▶ _Task_:
Search the data below for the string "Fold". Extract every line that contains it.

▶ _Data section_:
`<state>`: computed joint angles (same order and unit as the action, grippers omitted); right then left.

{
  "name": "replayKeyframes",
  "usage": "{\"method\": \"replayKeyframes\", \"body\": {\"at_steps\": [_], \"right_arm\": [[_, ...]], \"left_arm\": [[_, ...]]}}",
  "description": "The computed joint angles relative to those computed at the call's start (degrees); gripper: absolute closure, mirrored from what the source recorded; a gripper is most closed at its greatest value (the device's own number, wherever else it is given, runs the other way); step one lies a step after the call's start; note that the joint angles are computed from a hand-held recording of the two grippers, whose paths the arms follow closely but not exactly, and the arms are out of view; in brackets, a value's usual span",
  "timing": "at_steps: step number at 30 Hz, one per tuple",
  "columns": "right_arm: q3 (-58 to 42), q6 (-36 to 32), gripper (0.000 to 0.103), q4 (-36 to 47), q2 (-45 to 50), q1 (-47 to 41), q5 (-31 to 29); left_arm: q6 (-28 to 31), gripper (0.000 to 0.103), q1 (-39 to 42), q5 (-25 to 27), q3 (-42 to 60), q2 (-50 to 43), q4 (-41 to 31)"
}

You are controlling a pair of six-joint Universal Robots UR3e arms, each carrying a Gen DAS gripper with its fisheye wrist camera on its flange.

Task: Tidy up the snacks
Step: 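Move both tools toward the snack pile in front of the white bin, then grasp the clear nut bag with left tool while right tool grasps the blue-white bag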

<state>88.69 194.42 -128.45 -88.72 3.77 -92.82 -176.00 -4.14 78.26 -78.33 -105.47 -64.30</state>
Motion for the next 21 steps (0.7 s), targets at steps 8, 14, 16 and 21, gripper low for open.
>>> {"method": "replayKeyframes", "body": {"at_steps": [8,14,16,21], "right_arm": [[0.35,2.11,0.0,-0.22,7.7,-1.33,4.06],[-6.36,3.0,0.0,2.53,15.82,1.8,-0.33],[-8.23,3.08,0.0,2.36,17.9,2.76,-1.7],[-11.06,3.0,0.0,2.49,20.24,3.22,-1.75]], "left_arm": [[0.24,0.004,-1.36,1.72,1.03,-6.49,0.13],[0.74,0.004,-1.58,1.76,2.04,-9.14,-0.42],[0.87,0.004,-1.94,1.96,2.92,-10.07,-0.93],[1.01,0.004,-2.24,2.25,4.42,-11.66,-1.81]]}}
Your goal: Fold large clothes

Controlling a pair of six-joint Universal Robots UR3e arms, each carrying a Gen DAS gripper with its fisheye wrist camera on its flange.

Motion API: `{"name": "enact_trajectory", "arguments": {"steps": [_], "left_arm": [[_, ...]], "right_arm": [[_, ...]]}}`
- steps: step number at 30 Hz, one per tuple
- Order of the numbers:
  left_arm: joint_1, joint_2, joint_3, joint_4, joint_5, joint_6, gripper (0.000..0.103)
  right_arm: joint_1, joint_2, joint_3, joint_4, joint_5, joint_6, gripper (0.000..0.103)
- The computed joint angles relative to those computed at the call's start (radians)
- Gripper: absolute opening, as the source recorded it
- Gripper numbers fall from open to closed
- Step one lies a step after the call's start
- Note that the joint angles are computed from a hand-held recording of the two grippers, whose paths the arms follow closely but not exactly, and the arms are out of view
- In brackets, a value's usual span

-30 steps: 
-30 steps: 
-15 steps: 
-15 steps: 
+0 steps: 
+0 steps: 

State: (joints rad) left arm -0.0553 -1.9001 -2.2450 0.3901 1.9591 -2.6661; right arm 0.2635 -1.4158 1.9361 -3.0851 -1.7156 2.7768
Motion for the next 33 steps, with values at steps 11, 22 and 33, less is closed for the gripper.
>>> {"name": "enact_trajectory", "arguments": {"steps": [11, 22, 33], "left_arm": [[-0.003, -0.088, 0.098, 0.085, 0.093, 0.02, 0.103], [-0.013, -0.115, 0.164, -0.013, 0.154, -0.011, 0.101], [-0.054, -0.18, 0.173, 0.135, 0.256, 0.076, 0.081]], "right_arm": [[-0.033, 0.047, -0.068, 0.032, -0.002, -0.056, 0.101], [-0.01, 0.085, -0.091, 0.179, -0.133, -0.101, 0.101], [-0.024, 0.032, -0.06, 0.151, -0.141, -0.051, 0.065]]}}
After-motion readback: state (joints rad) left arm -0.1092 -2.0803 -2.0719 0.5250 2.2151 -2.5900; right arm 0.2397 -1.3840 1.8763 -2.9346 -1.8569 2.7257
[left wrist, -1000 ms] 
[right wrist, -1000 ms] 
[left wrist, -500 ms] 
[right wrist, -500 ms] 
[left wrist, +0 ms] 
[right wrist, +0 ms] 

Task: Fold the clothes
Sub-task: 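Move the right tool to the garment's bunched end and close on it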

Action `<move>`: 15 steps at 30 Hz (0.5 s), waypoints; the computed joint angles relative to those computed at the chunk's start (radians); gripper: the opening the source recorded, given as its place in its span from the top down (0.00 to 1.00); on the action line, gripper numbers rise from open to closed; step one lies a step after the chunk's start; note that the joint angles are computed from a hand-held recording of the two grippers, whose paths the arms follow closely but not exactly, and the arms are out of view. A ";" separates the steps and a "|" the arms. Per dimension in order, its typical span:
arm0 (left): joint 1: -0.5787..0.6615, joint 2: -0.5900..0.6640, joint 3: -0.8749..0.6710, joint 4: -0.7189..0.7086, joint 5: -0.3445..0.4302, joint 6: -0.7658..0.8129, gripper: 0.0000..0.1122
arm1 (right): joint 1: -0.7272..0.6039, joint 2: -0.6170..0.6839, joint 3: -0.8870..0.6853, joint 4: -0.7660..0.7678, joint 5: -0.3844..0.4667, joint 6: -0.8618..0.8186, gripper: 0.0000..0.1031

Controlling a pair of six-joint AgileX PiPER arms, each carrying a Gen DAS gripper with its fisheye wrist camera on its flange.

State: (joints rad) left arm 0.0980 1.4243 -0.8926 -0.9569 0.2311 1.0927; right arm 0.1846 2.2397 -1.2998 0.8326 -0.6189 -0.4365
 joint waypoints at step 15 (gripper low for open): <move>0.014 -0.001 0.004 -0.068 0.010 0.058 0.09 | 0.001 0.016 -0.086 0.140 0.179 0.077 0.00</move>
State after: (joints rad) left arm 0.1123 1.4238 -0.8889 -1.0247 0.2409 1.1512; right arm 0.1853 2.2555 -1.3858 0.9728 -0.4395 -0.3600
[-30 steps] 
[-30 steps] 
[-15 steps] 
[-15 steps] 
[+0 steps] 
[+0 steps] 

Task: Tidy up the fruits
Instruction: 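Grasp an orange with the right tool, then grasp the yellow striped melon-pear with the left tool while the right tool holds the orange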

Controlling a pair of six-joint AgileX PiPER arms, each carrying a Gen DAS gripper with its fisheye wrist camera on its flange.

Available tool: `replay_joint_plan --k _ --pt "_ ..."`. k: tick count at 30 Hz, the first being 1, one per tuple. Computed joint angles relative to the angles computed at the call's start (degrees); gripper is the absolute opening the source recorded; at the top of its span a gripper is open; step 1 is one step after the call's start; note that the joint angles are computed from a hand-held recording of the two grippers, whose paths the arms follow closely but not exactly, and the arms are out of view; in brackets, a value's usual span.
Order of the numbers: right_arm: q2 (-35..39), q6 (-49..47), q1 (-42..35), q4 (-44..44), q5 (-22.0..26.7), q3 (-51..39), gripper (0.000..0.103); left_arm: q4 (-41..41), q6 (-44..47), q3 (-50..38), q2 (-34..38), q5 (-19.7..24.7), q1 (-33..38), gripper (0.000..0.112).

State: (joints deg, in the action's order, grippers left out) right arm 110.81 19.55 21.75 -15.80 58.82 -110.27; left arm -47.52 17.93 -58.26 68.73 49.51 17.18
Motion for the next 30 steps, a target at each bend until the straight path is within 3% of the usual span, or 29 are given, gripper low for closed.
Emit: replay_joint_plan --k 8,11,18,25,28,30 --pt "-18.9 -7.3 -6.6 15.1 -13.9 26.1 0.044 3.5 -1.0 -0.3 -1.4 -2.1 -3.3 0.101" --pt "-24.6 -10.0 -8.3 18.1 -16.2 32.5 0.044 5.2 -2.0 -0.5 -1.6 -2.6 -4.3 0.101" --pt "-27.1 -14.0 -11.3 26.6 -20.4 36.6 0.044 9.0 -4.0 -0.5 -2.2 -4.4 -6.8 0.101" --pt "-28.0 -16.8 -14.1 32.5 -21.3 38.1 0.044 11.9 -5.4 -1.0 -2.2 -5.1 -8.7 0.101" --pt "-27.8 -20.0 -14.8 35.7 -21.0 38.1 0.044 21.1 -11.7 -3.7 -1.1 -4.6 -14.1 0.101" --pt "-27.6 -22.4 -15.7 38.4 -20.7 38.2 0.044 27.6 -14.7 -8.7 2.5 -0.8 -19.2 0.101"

▶ _Reply to the task_:
Your goal: Fold large clothes
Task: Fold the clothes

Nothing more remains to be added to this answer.